**Task:** An exact copy of all the data below is needed, without its pictures.
========================
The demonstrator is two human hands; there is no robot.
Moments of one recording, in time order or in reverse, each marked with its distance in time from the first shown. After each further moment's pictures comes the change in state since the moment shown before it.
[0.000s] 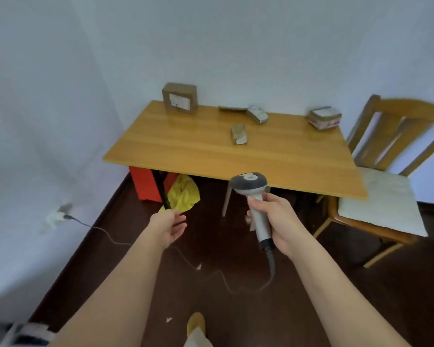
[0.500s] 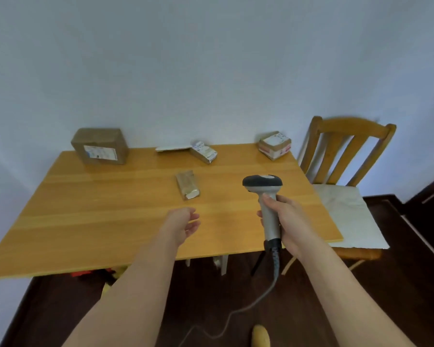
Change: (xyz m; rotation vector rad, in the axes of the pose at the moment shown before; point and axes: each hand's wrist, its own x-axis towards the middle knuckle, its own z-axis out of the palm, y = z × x) left_hand 0.169 0.180 0.276 0.269 -0.299 0.010; right_hand 0.222 -0.135 -0.097 0.163 0.367 -0.039
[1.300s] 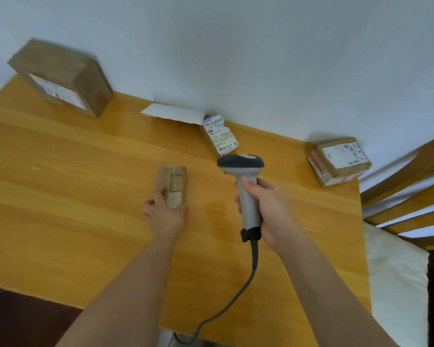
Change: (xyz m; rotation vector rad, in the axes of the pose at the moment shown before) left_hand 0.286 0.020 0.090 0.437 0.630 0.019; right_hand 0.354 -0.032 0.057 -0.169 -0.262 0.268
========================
**The completed task:**
The demonstrator is two human hands; there is no robot.
Moments of one recording, in time order or in reverse, each marked with its distance in time from the first shown. After each further moment's pictures comes the change in state since the moment shown before it.
[0.000s] 
[0.500s] 
Change: (xyz m; rotation vector rad, in the axes of the pose at the moment shown before; point and axes: each hand's wrist, its own x-axis towards the middle knuckle, its own z-axis out of the palm, y = z × x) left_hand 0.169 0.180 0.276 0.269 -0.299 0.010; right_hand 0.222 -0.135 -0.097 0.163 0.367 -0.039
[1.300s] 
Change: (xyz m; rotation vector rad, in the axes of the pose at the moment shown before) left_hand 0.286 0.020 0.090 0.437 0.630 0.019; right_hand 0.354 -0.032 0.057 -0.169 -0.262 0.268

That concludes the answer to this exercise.